What you give back must match the data below character for character.

AVAILABLE DATA |
# # # # # # #

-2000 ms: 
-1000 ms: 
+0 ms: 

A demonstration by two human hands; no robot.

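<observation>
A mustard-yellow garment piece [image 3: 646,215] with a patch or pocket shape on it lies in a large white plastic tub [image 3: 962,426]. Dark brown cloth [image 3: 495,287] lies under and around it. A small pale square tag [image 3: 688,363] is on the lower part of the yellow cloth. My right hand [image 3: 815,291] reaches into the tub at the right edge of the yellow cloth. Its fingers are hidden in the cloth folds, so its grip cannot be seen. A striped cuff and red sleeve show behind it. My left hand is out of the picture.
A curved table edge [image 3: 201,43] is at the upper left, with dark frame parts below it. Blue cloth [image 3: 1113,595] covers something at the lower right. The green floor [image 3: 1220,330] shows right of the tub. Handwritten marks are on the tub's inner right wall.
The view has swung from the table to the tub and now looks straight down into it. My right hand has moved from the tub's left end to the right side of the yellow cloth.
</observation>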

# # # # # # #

TASK OUTPUT |
-2000 ms: 
-1000 ms: 
+0 ms: 

A demonstration by two human hands; no robot.

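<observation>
A mustard-yellow garment piece [image 3: 646,215] with a patch or pocket shape on it lies in a large white plastic tub [image 3: 962,426]. Dark brown cloth [image 3: 495,287] lies under and around it. A small pale square tag [image 3: 688,363] is on the lower part of the yellow cloth. My right hand [image 3: 815,291] reaches into the tub at the right edge of the yellow cloth. Its fingers are hidden in the cloth folds, so its grip cannot be seen. A striped cuff and red sleeve show behind it. My left hand is out of the picture.
A curved table edge [image 3: 201,43] is at the upper left, with dark frame parts below it. Blue cloth [image 3: 1113,595] covers something at the lower right. The green floor [image 3: 1220,330] shows right of the tub. Handwritten marks are on the tub's inner right wall.
The view has swung from the table to the tub and now looks straight down into it. My right hand has moved from the tub's left end to the right side of the yellow cloth.
</observation>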

The answer has now been finished.